Pests and gas safety checks are the focus of the Housing Ombudsman’s latest Insight report, showcasing key lessons for social landlords.
The report covers the first quarter of this year, and presents casework insights from the ombudsman’s Dispute Support team; often the first response to many complaints.
Among the themes that came to the fore in this latest release are pest infestation, tenancy warning letters, and gas safety.
Richard Blakeway, the housing ombudsman, said this latest report contains several “thought-provoking” cases.
He added: “Our investigation into a blind woman’s experiences of reporting a rodent infestation where the landlord, although responsive, failed to grip the situation, and inferred blame on the resident despite her disability, provides lessons for the whole sector on dealing with pest control better.
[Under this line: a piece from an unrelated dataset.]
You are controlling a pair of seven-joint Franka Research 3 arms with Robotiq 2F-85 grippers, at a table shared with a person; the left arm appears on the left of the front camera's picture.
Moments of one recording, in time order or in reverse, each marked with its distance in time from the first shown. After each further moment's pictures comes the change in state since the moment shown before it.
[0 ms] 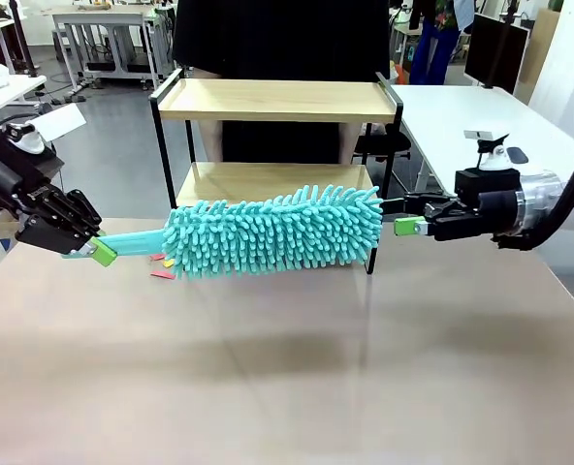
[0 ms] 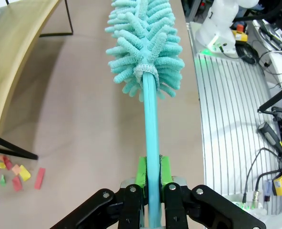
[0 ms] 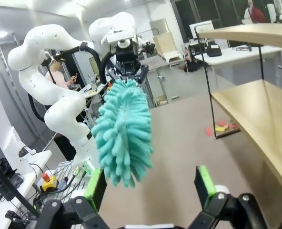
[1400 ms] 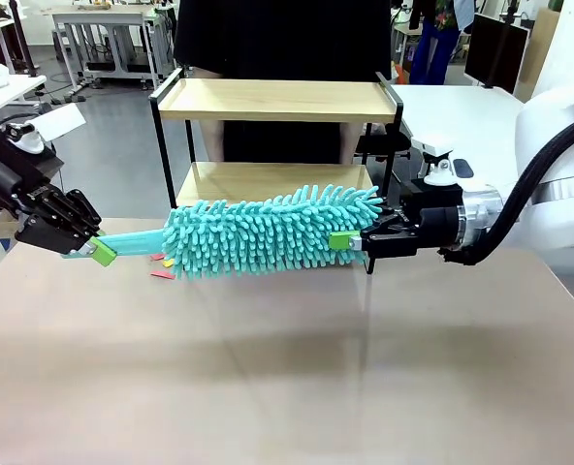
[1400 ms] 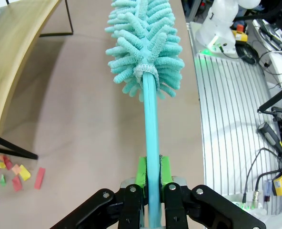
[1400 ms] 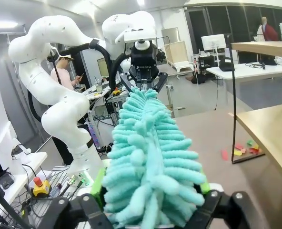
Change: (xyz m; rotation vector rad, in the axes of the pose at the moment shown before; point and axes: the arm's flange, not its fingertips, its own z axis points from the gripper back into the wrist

“We know how hard it can be to treat pest infestation at times, but the cases highlighted provide insights so that landlords can improve in this area moving forwards.
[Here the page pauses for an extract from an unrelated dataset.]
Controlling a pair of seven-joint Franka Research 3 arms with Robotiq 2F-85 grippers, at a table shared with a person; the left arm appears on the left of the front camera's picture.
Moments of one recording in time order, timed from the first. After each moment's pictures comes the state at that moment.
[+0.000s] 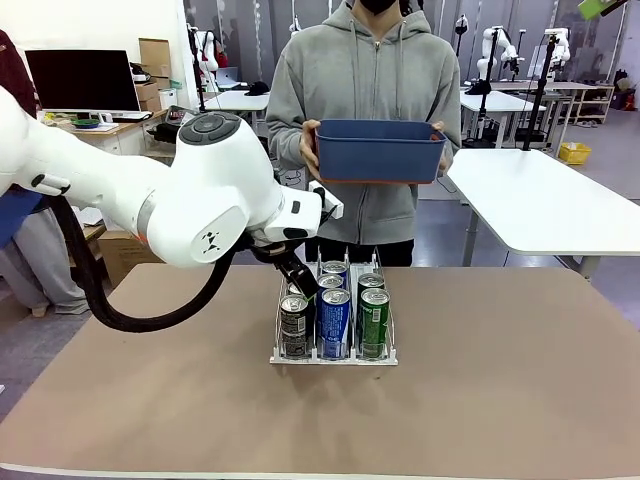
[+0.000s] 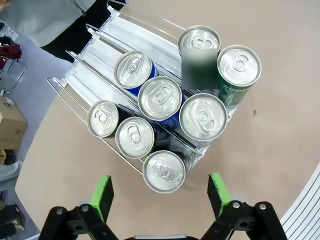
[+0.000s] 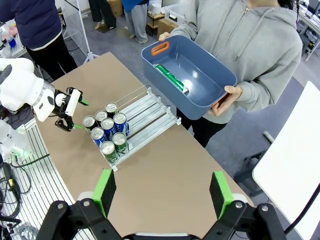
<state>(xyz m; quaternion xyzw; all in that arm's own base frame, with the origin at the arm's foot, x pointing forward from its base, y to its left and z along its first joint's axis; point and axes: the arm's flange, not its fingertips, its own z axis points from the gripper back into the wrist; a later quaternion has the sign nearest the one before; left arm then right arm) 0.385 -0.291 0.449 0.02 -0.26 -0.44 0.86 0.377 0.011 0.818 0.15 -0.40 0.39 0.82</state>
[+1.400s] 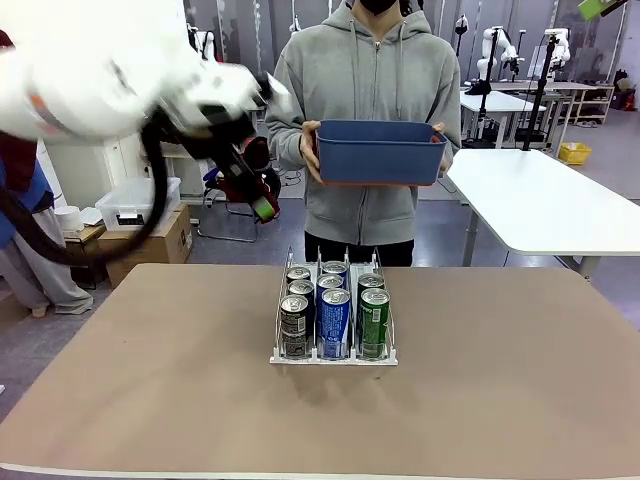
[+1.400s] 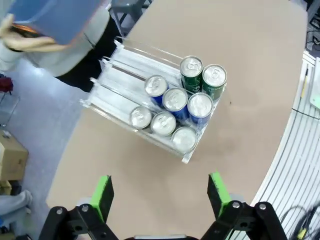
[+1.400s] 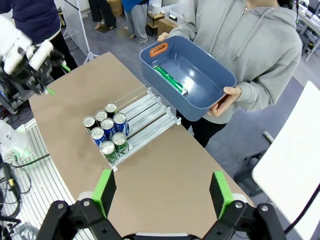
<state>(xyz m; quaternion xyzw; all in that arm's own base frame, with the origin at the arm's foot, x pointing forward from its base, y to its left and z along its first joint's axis) 0.380 -0.200 0.620 -0.04 -0.27 -0.51 0.81 0.377 0.011 0.818 0.15 -0.40 0.39 0.82</state>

“This Insight report shows how landlords can better tackle issues within their own complaints system before we need to step in.”
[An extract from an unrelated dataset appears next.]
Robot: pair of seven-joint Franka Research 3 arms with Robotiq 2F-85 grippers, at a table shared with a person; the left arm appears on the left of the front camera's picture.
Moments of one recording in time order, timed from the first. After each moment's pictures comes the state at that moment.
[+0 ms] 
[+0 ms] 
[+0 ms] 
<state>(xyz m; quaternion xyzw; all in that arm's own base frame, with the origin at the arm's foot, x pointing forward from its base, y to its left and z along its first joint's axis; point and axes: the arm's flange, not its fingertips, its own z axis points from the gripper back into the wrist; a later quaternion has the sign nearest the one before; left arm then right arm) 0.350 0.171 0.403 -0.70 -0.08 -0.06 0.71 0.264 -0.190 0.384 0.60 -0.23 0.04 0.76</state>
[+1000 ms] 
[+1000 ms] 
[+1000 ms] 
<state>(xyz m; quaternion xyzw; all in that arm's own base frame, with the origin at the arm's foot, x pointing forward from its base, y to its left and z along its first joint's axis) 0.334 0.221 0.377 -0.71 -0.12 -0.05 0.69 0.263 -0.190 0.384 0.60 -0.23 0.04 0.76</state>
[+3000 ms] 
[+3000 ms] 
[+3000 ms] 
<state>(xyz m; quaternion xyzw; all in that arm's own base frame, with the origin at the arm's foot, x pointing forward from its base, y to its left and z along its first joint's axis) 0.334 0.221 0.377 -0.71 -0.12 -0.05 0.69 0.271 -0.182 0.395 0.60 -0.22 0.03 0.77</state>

Cases in the latest report include:
- A case involving Westminster City Council where the housing ombudsman found maladministration for pest infestation. The landlord failed to take into account the residents’ partial sight and therefore, despite being responsive, only prolonged the distress and time taken for the issue to be solved
- A maladministration finding for Solihull Council for its handling of gas safety testing, resulting in a period of 11 months where a vulnerable resident had no gas safety certificate
- A case about staff behaviour involving Places for People, in which the landlord failed to address the allegations of the resident or seek evidence for them. It also did not take the resident’s vulnerabilities into account when assessing the reasonableness of the steps it had taken
Alongside the publication of the Insight report, the ombudsman has also released its latest quarterly data. The statistics show:
- The ombudsman made 1,284 determinations – a 69% increase on the previous quarter
- Whilst dropping slightly from last quarter, property condition was responsible for 58% of all complaints received
- The ombudsman made 2,911 orders to make things right – a 91% increase on the previous quarter
- 52% of those orders were compensation for residents
Blakeway added: “The crucial insights from our frontline caseworkers should be essential reading to all in the sector, as they show what we are starting to see a lot of. Getting on top of this is vital before they turn into the investigations of the future.”